*What is being asked*.
Under this line are the records; write out word for word the part that begins at the line containing "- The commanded" and ends at the line containing "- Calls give", and no more.

*Dataset extract*.
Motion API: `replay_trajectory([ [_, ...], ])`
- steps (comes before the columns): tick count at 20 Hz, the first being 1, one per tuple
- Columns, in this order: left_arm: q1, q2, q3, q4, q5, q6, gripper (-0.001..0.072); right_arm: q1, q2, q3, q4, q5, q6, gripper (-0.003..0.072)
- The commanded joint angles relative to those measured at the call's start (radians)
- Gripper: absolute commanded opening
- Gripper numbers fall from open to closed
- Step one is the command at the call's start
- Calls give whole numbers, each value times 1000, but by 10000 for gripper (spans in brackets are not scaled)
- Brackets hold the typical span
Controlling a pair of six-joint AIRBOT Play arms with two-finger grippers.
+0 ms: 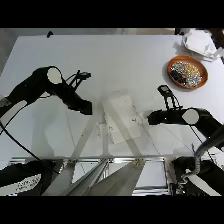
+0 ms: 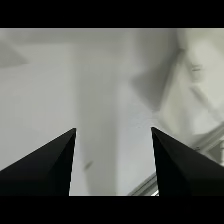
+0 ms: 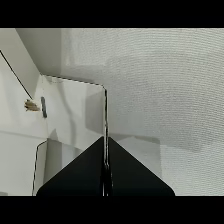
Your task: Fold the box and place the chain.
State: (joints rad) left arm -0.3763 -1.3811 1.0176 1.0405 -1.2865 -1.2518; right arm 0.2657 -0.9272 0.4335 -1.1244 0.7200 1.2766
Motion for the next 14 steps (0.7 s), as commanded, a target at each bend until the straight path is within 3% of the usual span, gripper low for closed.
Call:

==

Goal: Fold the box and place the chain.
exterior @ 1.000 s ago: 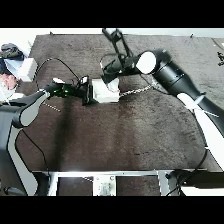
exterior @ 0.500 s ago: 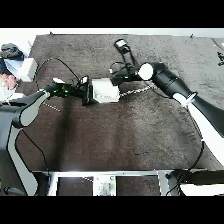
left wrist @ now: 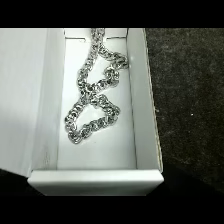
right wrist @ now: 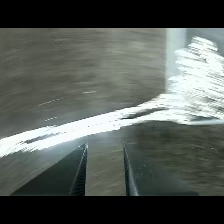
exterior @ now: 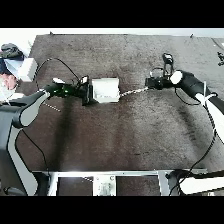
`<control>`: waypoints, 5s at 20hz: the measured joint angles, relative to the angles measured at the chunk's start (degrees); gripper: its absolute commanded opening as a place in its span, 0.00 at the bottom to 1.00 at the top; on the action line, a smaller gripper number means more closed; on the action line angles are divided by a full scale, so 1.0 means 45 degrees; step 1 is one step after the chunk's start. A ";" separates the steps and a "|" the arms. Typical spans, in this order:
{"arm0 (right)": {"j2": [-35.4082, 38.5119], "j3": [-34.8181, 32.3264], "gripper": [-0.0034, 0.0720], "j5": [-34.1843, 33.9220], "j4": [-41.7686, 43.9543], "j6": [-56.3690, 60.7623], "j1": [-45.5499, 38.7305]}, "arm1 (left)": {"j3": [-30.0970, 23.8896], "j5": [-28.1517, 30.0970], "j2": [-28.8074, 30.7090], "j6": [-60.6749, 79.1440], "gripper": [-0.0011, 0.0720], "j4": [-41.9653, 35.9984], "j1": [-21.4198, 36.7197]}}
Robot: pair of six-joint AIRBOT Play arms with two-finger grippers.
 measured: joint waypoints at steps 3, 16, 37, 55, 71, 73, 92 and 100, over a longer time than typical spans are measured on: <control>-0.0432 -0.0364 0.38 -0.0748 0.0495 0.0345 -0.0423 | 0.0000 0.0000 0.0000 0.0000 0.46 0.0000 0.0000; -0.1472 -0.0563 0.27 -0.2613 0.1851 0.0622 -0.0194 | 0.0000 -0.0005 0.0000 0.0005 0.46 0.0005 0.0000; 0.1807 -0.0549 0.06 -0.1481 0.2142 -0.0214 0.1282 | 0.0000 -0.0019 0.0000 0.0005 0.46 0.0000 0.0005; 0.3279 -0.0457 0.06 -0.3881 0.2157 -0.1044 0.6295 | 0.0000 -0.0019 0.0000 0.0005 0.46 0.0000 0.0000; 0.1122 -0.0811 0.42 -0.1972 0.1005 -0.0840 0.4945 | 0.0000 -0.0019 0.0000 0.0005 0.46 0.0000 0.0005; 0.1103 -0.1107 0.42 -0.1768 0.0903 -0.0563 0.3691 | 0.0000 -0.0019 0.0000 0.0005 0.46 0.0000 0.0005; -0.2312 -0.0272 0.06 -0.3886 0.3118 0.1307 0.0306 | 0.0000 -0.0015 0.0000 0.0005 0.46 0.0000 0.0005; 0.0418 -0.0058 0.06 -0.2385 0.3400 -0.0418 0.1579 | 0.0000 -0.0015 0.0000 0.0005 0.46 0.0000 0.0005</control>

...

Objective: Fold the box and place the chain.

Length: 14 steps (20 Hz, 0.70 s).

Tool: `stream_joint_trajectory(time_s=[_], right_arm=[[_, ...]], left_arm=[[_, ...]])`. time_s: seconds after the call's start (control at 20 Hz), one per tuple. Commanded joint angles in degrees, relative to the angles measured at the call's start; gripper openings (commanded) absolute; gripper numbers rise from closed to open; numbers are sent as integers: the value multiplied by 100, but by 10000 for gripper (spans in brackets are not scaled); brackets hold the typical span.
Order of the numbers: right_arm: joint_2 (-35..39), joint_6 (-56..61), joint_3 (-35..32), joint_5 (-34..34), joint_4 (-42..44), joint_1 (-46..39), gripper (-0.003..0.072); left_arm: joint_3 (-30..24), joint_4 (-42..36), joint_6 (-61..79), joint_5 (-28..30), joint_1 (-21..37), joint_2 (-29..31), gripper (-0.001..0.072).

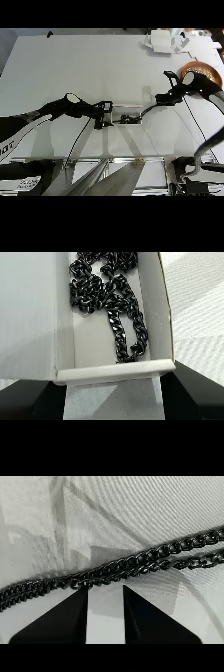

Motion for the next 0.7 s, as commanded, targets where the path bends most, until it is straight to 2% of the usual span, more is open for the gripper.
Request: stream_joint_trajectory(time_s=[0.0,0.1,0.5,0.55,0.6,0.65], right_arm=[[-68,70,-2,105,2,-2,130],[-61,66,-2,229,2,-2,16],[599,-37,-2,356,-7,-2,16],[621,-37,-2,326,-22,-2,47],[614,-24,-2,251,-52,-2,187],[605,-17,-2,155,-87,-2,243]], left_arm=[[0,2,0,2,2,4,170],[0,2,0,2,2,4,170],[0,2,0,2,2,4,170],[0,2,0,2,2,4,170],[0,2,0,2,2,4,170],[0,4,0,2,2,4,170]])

*Exercise output*.
- The commanded joint angles relative to those measured at the call's start (radians)
- Gripper: absolute commanded opening
- Gripper numbers fall from open to closed
- Step one is the command at the call's start
- Calls give whole numbers, each value times 1000, but by 10000 for gripper (spans in brackets are not scaled)

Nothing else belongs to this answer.